Sice, who was called into the Galway panel briefly in 2020, said the moment he shared with his dad Jimmy after the final whistle was special. You can watch it below courtesy of Stream Sport.

“I met my dad (Jimmy) out on the pitch there and it was just special,” said Sice. There have been tough times, very tough times and I’m just grateful to everyone who helped us through it.”

This was Sice’s 13th Galway senior football medal but having watched Mountbellew-Moylough and Maigh Cuilinn dominate over the last while, it was his first time to win the Frank Fox cup since 2019.

The game was tight but very entertaining early on with the teams trading some eye-catching scores. Sice’s effort off the left from open play was a beauty, but Peter Cooke’s and Kieran Molloy’s off the outside of the boot were the pick of the bunch as Corofin went into the half-time interval leading by 0-7 to 0-6.

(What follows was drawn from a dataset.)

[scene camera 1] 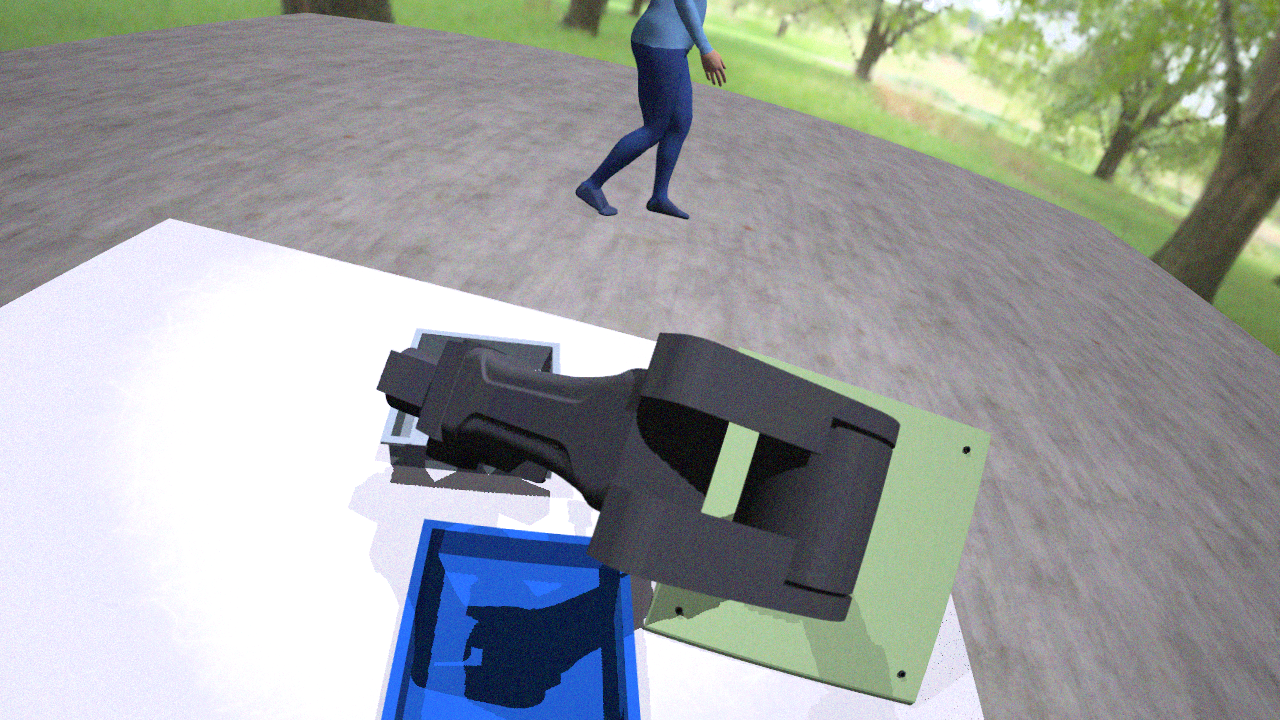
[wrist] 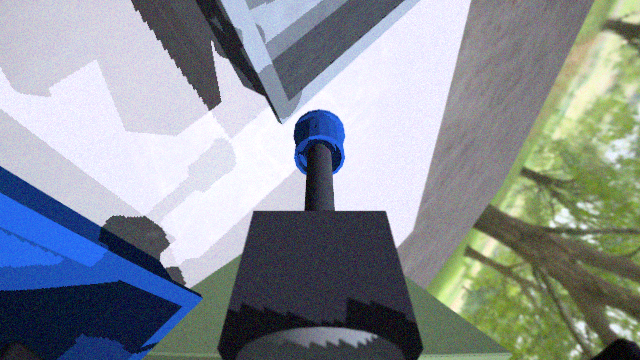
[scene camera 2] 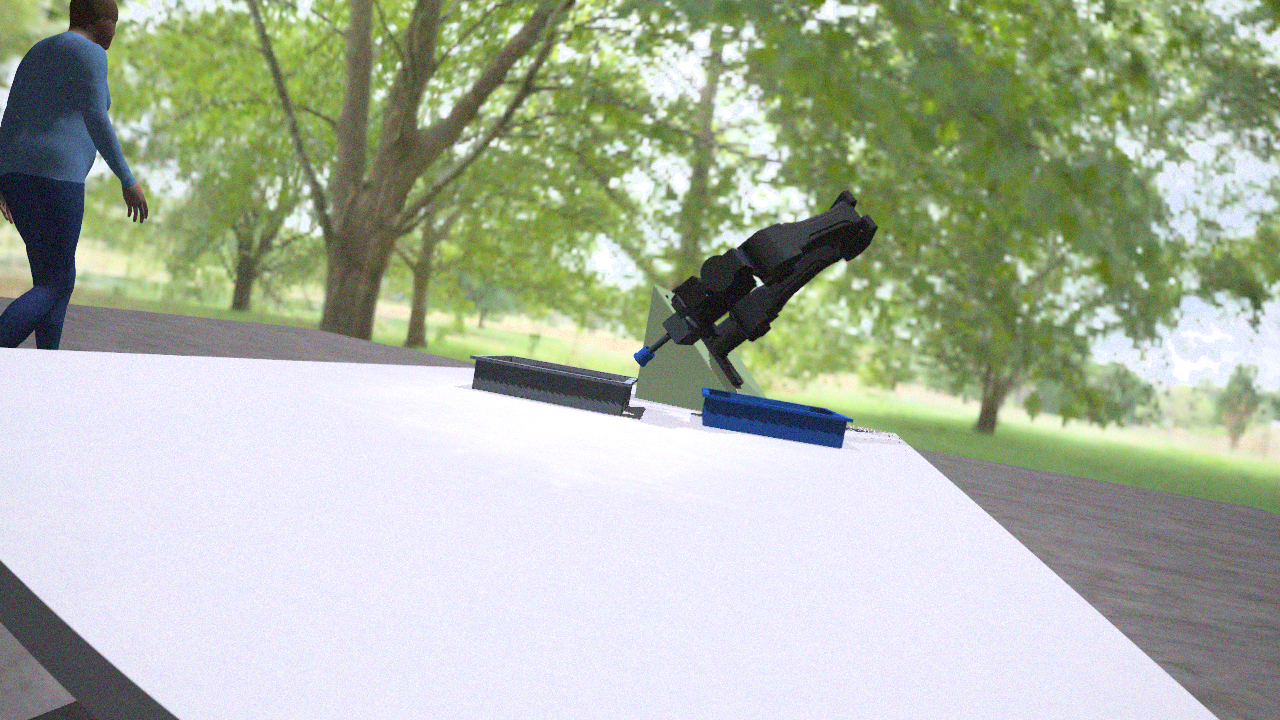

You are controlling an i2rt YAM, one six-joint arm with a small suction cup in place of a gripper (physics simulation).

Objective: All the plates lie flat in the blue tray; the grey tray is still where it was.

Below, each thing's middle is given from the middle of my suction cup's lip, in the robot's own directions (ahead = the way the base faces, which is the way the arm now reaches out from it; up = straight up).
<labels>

They powered on then after the break with young centre forward Tony Gill’s goal giving them enough breathing space to deal with a late 1-1 from Moycullen’s John Moloney, as Corofin held onto win by 1-11 to 0-9. Sice hailed youngsters like Gill, Patrick Egan and Jack McCabe for giving the team the push-on that they needed.

“It’s been a difficult year for Gary but this is his football family,” said Corofin manager Kevin Johnson afterwards, a manager who, along with this win in Galway, has also won county titles in Sligo, with Tourlestrane and in Mayo with Ballintubber.